Dealers accumulate stock, some models are out of the market in terms of price and content, and the electric range appears misaligned with Chinese and Korean competitors. This is the year in which Stellantis discovers that product strategy cannot be just a variable of financial strategy.

The STLA platforms

When Stellantis presented its industrial architecture, it identified four major multi-energy platforms: STLA Small, STLA Medium, STLA Large and STLA Frame. Starting with the STLA Small, the platform for city cars and electric B-segment, STLA Small was supposed to support the relaunch of Fiat, Lancia and Citroën in the heart of the European market. Five years after the merger, however, no STLA Small model is still in production. Fiat continues to live on previous architectures (electric 500 on a dedicated base, Panda on an outdated platform) and to see the new Peugeot 208 on a STLA Small base we will have to wait until 2027. Moving on to STLA Medium, the platform that replaced PSA's old EMP2, a long list of models are produced such as the Peugeot 3008, 5008, Opel Grandland, Jeep Compass and DS No. 8, the recent Peugeot 308 and in the future will be used on several models including Lancia Delta. Assembled at plants in Eisenach, Melfi, Rennes and Sochaux, it is designed to be used on models between 430 and 490 cm long, with a wheelbase of up to 290 cm and with front-wheel drive or 4x4. Larger models will arrive on the STLA Large, a strategic platform for North America and premium brands (Jeep, Dodge, Alfa Romeo). Brought to debut by the Dodge Charger Daytona, it will also arrive on future Lancia, Alfa Romeo and Maserati models. The latest architecture is the STLA Frame, dedicated to pickups and body-on-frame vehicles for Ram and Jeep. In this case, autonomies of up to 800 kilometres are expected for electric vehicles and characteristics suitable for work vehicles.

The most important models

In the five years of the Stellantis era, a long list of models of high commercial success and strategic importance have been produced and launched. Starting with ex-Fca brands, the Jeep Avenger is surely the most significant not only for its sales results and for winning the Car of the Year award in 2023, but for its debut in the compact SUV segment and for a truly multi-energy range. It is impossible to forget the Fiat 500, recently arrived in a mild hybrid version based on the shape of the electric version, the Grande Panda built on the platform shared with the Citroen C3 and the 600. Moving on to Alfa Romeo, the change of name of the compact suv (from Milano to Junior, a change that took place after the launch) will remain in history, while Tonale expanded its range of high-wheelers. Lancia changed positioning with the Ypsilon, a very close relative of the Opel Corsa and Peugeot 208, while Maserati launched the Grecale in 2022. On the former PSA front, Peugeot is changing positioning (upwards) starting with the 3008, while Citroen seems to have finally found its space with 'smart' models with a good price/performance ratio such as the recent C5 Aircross. On the US side, Ram has said goodbye to the electric version and arrived in Europe with the 1500.

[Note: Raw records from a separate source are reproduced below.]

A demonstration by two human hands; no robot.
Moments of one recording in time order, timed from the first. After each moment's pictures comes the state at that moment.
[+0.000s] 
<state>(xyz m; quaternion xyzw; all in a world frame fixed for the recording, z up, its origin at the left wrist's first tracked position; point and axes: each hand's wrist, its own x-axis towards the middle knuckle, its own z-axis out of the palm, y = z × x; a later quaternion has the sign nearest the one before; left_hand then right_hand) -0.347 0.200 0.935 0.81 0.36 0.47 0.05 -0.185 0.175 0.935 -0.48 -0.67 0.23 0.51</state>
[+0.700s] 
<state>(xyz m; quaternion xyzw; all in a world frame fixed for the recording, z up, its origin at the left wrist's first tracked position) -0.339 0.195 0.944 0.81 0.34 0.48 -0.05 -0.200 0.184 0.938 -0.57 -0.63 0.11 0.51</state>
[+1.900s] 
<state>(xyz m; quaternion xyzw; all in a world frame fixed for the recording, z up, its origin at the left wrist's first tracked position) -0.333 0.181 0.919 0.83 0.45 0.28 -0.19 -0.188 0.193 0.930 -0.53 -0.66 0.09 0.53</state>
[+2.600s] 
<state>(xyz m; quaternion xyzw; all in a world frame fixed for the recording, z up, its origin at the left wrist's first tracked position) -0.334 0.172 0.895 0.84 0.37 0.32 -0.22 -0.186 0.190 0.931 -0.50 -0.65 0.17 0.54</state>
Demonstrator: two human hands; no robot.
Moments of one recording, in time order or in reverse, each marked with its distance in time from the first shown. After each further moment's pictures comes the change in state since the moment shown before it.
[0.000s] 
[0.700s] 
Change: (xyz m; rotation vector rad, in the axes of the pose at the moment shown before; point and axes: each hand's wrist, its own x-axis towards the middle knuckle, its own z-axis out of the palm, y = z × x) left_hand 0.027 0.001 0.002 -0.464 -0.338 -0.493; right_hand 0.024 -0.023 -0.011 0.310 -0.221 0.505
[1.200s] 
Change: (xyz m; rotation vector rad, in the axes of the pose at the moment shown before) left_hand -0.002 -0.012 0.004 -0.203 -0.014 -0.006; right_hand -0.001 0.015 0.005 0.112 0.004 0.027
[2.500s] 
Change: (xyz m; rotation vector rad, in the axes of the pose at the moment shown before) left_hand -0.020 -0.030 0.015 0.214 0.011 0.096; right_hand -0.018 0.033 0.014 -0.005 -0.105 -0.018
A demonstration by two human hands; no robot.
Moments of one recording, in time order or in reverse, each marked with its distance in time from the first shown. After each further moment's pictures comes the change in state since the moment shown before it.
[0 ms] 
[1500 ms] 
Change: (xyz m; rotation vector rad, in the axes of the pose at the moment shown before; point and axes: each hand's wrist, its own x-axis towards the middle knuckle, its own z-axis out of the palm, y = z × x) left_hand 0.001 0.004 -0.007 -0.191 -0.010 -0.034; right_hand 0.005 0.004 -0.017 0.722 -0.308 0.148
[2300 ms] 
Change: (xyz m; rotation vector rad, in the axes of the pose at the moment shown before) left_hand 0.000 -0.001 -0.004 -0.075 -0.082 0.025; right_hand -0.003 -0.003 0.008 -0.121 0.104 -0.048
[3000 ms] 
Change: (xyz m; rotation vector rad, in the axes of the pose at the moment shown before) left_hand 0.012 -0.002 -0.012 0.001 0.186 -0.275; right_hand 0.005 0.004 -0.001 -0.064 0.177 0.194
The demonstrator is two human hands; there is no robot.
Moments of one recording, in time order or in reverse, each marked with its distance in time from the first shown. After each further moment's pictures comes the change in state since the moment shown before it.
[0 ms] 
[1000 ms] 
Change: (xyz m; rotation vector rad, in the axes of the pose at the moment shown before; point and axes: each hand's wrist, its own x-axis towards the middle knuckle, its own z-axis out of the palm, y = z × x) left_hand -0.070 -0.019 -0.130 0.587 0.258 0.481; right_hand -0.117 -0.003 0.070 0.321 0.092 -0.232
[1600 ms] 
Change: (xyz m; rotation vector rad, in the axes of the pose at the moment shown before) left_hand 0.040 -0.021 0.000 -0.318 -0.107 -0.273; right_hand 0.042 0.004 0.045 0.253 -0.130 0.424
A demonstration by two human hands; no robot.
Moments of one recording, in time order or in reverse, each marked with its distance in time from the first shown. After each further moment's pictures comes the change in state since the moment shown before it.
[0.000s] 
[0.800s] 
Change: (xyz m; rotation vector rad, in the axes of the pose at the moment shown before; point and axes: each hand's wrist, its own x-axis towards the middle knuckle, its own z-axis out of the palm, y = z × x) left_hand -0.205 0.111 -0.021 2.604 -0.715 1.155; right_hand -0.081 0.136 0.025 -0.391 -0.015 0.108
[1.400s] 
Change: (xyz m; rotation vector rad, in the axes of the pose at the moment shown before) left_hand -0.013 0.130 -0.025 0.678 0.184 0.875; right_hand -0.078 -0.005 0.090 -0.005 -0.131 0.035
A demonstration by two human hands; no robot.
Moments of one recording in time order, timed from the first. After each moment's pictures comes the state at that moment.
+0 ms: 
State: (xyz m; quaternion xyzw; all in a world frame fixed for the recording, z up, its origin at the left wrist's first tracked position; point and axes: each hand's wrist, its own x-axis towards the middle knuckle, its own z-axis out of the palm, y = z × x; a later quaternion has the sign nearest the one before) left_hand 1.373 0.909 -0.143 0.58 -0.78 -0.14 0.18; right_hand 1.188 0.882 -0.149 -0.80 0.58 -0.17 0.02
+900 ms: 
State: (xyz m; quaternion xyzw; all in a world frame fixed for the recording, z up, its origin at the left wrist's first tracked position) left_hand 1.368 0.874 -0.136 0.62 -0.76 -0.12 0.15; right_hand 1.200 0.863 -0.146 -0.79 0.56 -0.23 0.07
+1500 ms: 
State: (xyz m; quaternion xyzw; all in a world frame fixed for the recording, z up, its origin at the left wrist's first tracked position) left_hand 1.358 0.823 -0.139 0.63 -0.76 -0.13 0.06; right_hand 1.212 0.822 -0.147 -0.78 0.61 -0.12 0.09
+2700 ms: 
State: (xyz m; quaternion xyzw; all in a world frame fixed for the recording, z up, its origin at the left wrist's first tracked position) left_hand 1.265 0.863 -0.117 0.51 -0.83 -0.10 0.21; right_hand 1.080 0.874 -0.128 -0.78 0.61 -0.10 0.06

Five years later: the product returns to the centre

Five years after the merger, Stellantis is no longer just a story of margins and synergies. Platforms were designed, but not yet fully transformed into products; brands were preserved, but not all relaunched; factories were defended, but often under-utilised. The transition from Carlos Tavares to Antonio Filosa marks precisely this change of perspective: from the control of numbers to the recovery of the centrality of the product. Because in the automotive industry, in the end, accounts always follow cars. And Stellantis, today, must prove that it still knows how to build them at the right time.